Po piątkowej konferencji prasowej wiemy, że 4 stycznia 2019 roku na koncie Wisły Kraków było 51 tysięcy złotych, czyli tyle, co nic, jeśli mierzyć potrzebami profesjonalnego klubu piłkarskiego. Wisła ma zawieszoną licencję na grę w ekstraklasie, piłkarze składają wnioski o rozwiązanie kontraktów z winy pracodawcy, piszą wezwania do zapłaty.
Tak wyglądała sytuacja na początku stycznia. W tym czasie na koncie stowarzyszenia „Socios Wisła Kraków” było już około 90 tysięcy, a kolejne przelewy i deklaracje członkowskie napływają, więc niedługo pieniędzy będzie jeszcze więcej. To już zauważalna kwota, zwłaszcza że wpłaty są regularne i można oszacować łatwo ich wartość. Pieniądze kibice gromadzą w jednym celu, żeby pomagać klubowi, bo po to Socios” powstali. Sąd zarejestrował stowarzyszenie w październiku, ale już wcześniej zaczęły się konkretne działania.
- O powołaniu Socios dyskutowało się od jakiegoś czasu na forum internetowym. Gdy latem okazało się, że klub ma duże problemy, to wiele osób zadeklarowało chęć pomocy. Znam się na stowarzyszeniach, zawodowo się nimi zajmuję w Małopolskiej Agencji Rozwoju Regionalnego i Fundacji Demokracji Lokalnej.

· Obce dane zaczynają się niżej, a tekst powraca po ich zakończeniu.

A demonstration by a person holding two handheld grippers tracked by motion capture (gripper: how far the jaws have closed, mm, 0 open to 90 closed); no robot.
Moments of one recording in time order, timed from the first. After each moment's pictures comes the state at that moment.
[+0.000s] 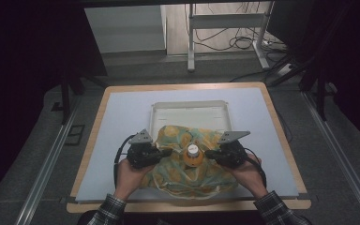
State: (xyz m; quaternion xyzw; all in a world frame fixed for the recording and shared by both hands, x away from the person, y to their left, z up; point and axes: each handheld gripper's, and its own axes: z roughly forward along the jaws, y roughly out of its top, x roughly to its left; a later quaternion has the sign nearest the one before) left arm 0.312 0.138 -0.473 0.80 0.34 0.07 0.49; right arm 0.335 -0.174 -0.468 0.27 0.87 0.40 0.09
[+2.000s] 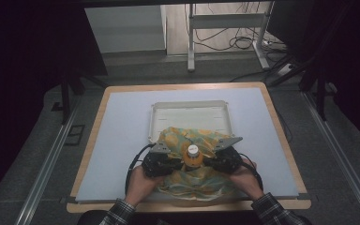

Wiem, że to forma pojemna, która może zrzeszać różnych ludzi, chcących pomagać klubowi - mówi „Rzeczpospolitej” Witold Ekielski, prezes zarządu Socios.
Co ciekawe, jeszcze kilka miesięcy temu nie wszyscy założyciele się znali, a przynajmniej nie w realnym świecie. Mogli się kojarzyć z forum internetowego, a tak się złożyło, że w jednym czasie przyszli z pomysłami, jak pomagać klubowi. Prezes Marzena Sarapata zaprosiła ich na spotkanie.
- Pojawiłem się w gabinecie pani prezes z innym pomysłem. Chciałem stworzyć coś, na czym klub mógłby zarabiać, czyli sklep z eleganckimi pamiątkami dla np. biznesmenów, bo teraz mamy szeroką ofertę bluz z dużymi nadrukami, ale to nie wszystkim odpowiada. W trakcie spotkania poznaliśmy się z Robertem Sermakiem, Witkiem oraz innymi ludźmi dobrej woli. Tam powstał pomysł powołania stowarzyszenia – opowiada „Rzeczpospolitej” wiceprezes Piotr Leśkiewicz. Do dyskusji i prac nad powstaniem Socios zaprosiliśmy też kolegów z twitterowej grupy Reymontta22.